(Stored items)

------------------------------------

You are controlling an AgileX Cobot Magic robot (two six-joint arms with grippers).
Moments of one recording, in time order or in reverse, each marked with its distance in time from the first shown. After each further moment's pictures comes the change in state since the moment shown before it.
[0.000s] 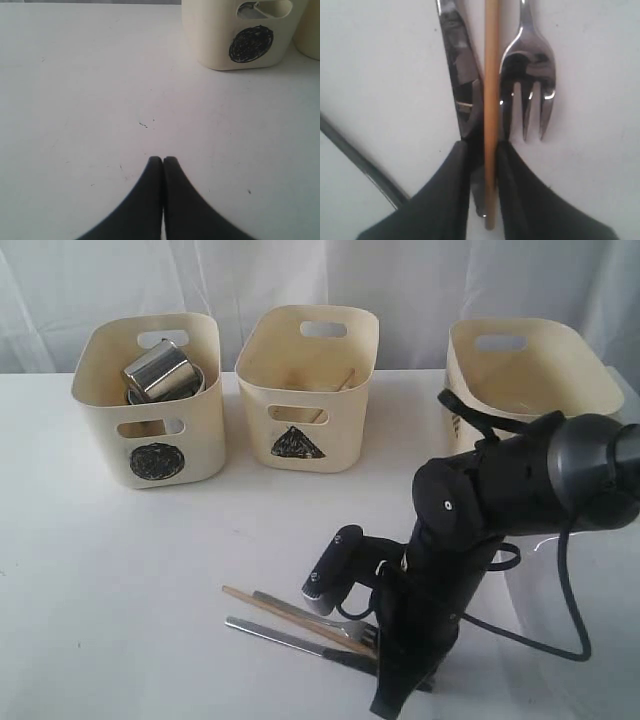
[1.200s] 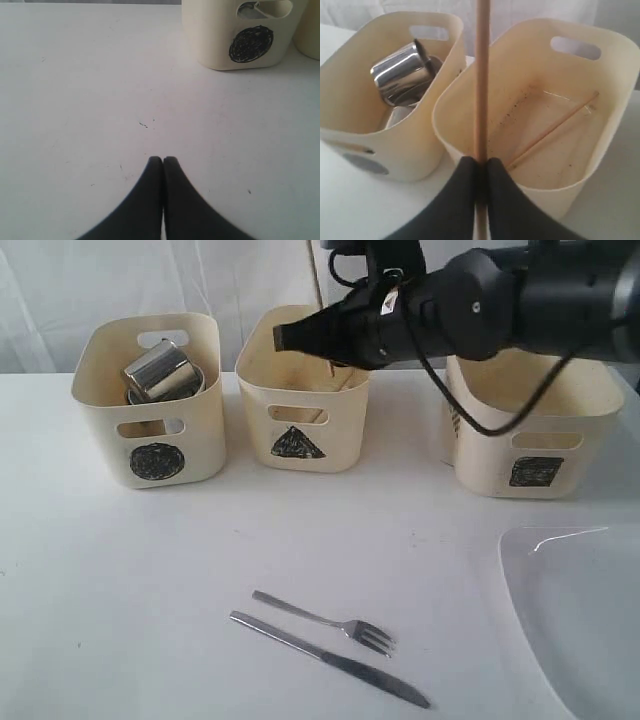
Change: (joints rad) left arm 0.000 0.000 0.000 0.000 0.000 0.001; right arm -0.115 -0.065 -0.411 -0.094 -0.518 0.709
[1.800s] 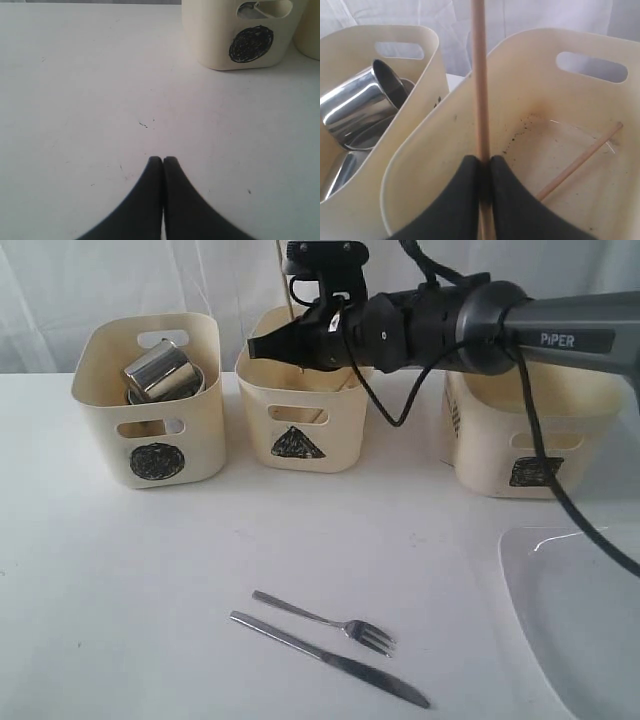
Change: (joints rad) left arm 0.000 0.000 0.000 0.000 0.000 0.000; right arm -0.029 0.356 -0.315 -0.016 -0.089 -0.044
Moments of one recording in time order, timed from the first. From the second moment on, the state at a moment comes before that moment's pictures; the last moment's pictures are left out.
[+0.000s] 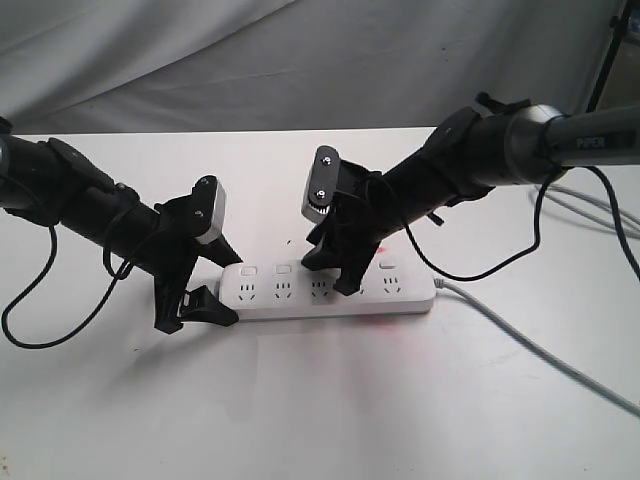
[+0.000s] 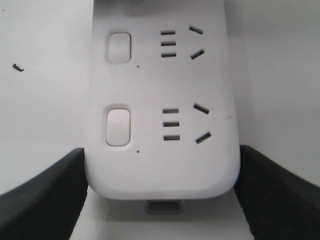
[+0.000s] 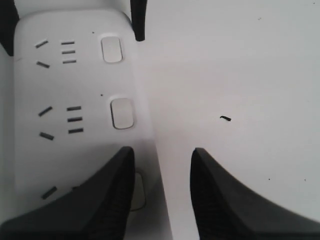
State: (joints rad) left arm -0.33 2.13 -1.21 -0.96 0.80 2.08; right arm 0.27 2.21 -1.45 0.93 0.63 -1.76
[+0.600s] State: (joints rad) left arm -0.33 2.13 -1.21 -0.96 0.80 2.08; right arm 0.23 2.22 -1.45 0.93 0.65 -1.77
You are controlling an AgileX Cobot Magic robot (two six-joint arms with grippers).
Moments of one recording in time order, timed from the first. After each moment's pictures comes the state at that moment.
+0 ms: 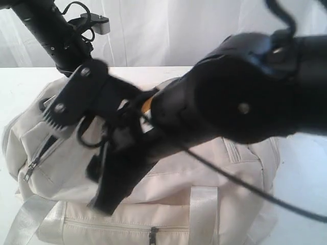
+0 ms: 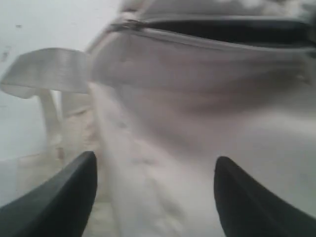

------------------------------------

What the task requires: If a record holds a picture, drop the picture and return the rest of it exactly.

Problem solution:
You are controlling an AgileX Cobot Magic robot (two six-joint arms with grippers).
Moments of one recording, in time order or in reverse, each marked with its distance in time from the first shown. After each further moment's pictures comes the change in state since the moment shown before it.
[0.000s] 
[1.200s] 
Change: (joints rad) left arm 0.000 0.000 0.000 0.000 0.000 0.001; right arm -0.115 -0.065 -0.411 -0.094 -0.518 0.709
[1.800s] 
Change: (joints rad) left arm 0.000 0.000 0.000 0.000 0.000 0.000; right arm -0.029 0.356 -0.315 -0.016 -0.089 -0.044
Moments of one recording in time order, timed from the first. From the second moment on, the state at a moment comes before that moment's pictures; the last moment's pictures are left out.
[+0.000s] 
[+0.000s] 
[+0.000s] 
State: (joints rad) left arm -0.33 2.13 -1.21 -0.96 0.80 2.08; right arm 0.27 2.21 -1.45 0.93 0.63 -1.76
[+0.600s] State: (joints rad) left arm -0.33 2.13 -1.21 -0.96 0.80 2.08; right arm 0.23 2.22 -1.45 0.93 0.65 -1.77
You are controlling an AgileX Cobot Magic robot (two six-joint arms with grippers).
Moments of one recording in time order, timed from the first. After each moment's pictures comes the state at that moment.
+0 ms: 
+0 ms: 

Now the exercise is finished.